> _TASK TO COMPLETE_
Copy every record verbatim. Leave the pictures out.

> _EXCERPTED RECORDS_
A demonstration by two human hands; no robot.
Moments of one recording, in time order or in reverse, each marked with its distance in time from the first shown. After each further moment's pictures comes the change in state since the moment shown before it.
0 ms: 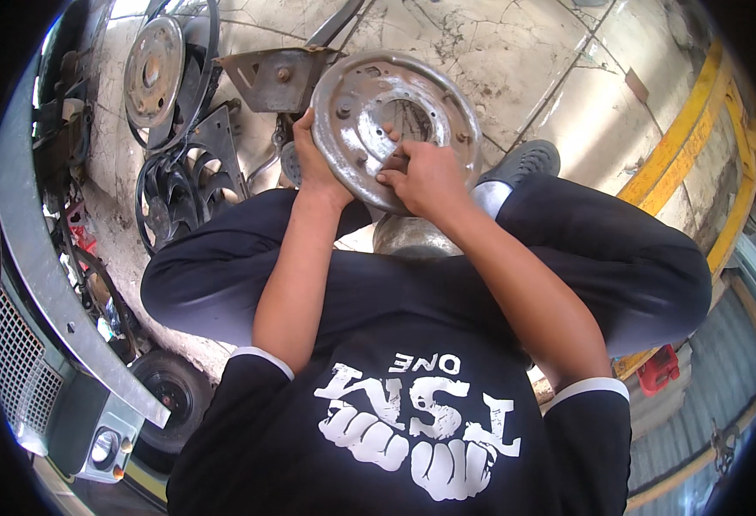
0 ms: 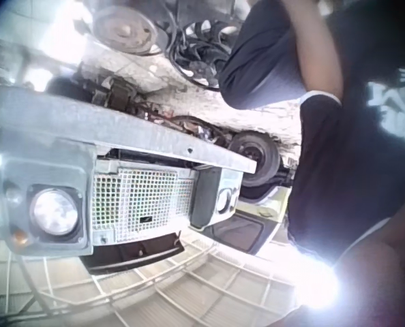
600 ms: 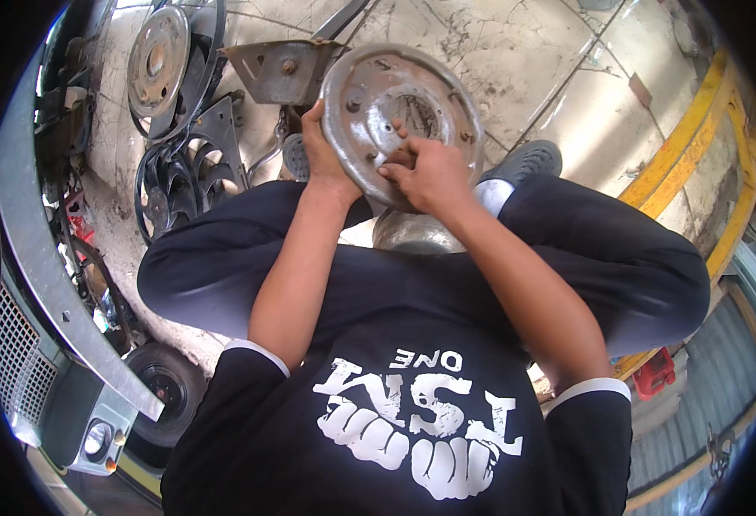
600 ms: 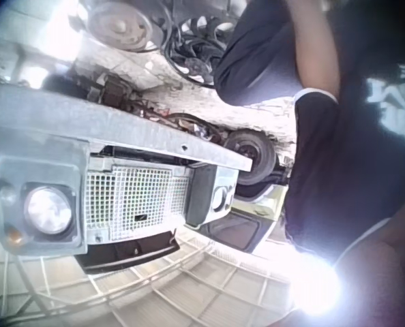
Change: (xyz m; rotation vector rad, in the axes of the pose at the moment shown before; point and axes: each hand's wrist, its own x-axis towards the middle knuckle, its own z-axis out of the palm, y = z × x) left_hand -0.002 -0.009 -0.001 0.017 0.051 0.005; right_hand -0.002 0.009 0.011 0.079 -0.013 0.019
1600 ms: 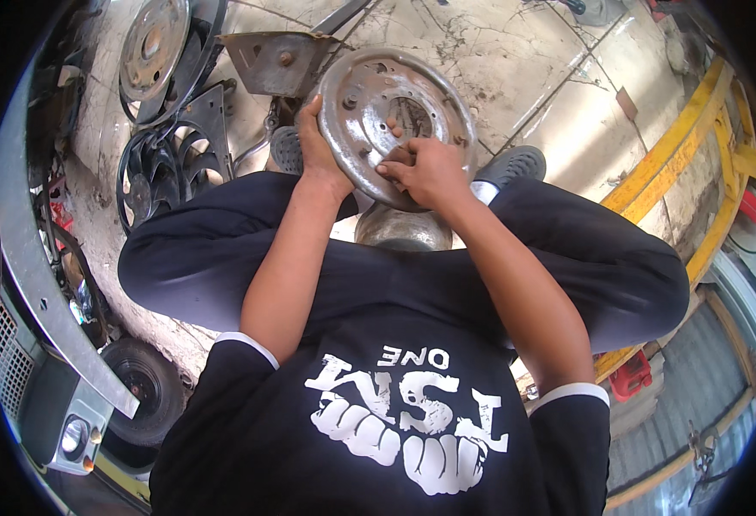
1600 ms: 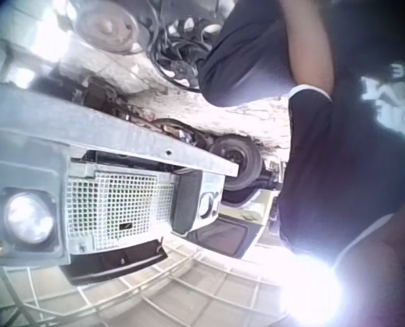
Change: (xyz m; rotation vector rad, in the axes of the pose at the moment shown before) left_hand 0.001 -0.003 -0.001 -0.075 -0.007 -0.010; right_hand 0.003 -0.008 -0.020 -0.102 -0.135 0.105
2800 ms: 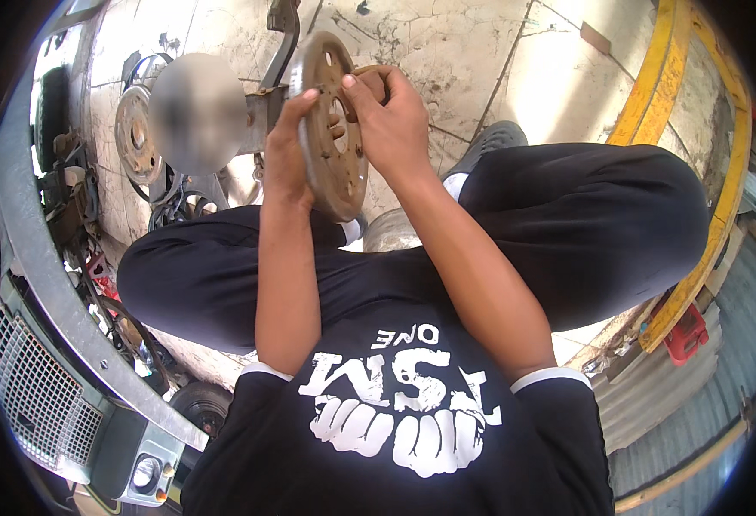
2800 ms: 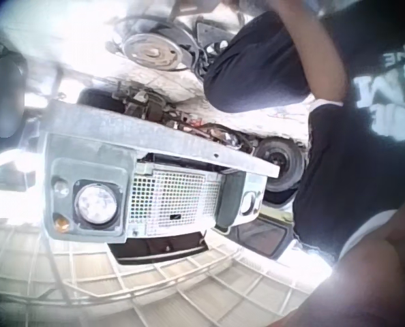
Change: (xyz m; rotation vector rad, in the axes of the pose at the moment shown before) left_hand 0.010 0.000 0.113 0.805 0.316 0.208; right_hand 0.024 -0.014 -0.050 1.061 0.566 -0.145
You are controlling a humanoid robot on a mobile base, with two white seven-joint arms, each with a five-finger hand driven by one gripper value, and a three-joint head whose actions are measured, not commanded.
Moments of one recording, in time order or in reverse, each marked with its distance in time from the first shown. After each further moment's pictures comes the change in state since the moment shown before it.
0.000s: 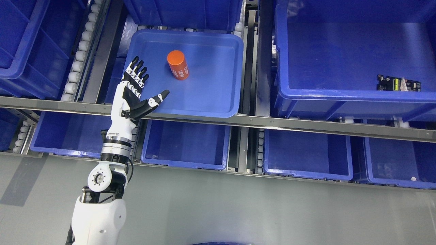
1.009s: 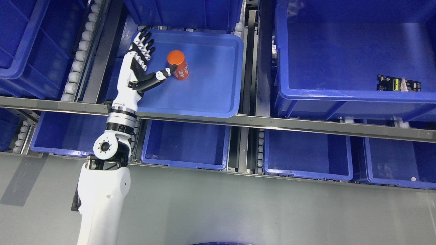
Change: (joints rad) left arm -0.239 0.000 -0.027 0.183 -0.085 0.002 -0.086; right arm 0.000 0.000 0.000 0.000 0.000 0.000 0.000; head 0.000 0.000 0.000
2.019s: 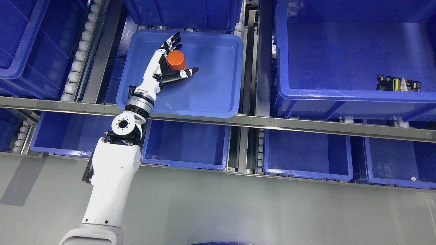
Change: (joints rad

> _YOUR SOLUTION_
A demonstration by two human hands; no robot.
Moments of one recording, in time order or in reverse, each marked with its distance in time from the first shown. After each further moment's pictures comes the change in state since the moment shown before it.
0 ms: 
0 ms: 
600 ms: 
600 ms: 
Change: (xyz m; rotation vector rad, in the axes of the pose at the moment shown before; point and axes: each hand's wrist, its own x-axis towards the middle knuckle, its own z-axis out of the palm, y = z × x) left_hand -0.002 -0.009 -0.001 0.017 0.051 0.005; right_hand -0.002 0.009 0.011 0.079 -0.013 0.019
1600 ms: 
1600 ms: 
Change: (xyz m; rotation vector rad, in the axes of the pose at the moment shown before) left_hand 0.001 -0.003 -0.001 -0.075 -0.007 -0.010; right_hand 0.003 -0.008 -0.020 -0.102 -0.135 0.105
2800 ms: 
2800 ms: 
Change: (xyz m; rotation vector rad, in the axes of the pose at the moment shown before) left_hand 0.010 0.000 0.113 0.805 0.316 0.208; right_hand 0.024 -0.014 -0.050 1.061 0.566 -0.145
You are controlling a humanoid robot on a mobile base, with two white seven-joint arms, each with a five-finger hand driven by one gripper value, and a three-joint head whose actions are measured, not commanded.
Moments of one recording, in time order or in reverse, each marked with its distance in time from the first shown. After each further moment's pictures comes the change in state since the moment shown before it.
0.000s: 
1.009s: 
Change: (joints rad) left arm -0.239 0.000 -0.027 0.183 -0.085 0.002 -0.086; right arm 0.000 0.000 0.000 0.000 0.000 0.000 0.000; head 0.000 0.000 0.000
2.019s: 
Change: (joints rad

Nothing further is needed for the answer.